What the exercise asks — Send back the listing, word for word.

____________

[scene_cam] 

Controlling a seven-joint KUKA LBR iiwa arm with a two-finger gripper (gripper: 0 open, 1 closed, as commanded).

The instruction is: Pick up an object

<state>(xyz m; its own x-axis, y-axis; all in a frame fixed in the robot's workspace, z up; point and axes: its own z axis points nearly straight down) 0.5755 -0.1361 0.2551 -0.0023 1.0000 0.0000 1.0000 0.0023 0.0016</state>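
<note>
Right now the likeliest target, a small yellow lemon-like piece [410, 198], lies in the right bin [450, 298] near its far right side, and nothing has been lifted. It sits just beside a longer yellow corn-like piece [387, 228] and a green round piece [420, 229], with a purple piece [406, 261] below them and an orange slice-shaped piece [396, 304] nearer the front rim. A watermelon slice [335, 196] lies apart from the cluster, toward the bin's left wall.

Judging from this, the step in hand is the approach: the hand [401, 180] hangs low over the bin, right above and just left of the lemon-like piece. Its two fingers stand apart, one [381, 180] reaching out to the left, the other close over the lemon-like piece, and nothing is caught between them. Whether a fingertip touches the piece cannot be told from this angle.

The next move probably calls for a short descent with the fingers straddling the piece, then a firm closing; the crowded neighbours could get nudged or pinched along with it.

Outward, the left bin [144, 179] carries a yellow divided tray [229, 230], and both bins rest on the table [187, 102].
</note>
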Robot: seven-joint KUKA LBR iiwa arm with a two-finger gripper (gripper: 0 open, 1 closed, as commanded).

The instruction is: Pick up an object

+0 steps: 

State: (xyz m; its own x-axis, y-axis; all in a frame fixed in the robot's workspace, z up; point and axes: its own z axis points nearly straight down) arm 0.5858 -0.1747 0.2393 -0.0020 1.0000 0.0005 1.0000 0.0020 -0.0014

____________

Exercise result —
[scene_cam] 

Controlling a seven-joint KUKA LBR iiwa arm with a two-finger gripper (gripper: 0 open, 1 closed, as commanded).

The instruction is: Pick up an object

<state>(xyz m; its own x-axis, y-axis; all in a frame fixed in the robot's workspace, z up; point and axes: its own z axis points nearly straight down) 0.5755 -0.1361 0.2551 -0.0023 1.0000 0.0000 1.0000 0.0023 0.0016</state>
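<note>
Right now the likeliest target, a small yellow lemon-like piece [410, 198], lies in the right bin [450, 298] near its far right side, and nothing has been lifted. It sits just beside a longer yellow corn-like piece [387, 228] and a green round piece [420, 229], with a purple piece [406, 261] below them and an orange slice-shaped piece [396, 304] nearer the front rim. A watermelon slice [335, 196] lies apart from the cluster, toward the bin's left wall.

Judging from this, the step in hand is the approach: the hand [401, 180] hangs low over the bin, right above and just left of the lemon-like piece. Its two fingers stand apart, one [381, 180] reaching out to the left, the other close over the lemon-like piece, and nothing is caught between them. Whether a fingertip touches the piece cannot be told from this angle.

The next move probably calls for a short descent with the fingers straddling the piece, then a firm closing; the crowded neighbours could get nudged or pinched along with it.

Outward, the left bin [144, 179] carries a yellow divided tray [229, 230], and both bins rest on the table [187, 102].
</note>
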Robot: seven-joint KUKA LBR iiwa arm with a two-finger gripper (gripper: 0 open, 1 closed, as commanded).

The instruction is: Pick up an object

+0 steps: 

State: (xyz m; its own x-axis, y-axis; all in a frame fixed in the robot's workspace, z up; point and axes: its own z axis points nearly straight down) arm 0.5858 -0.1747 0.2393 -0.0020 1.0000 0.0005 1.0000 0.0020 -0.0014

Nothing else is required to complete this exercise.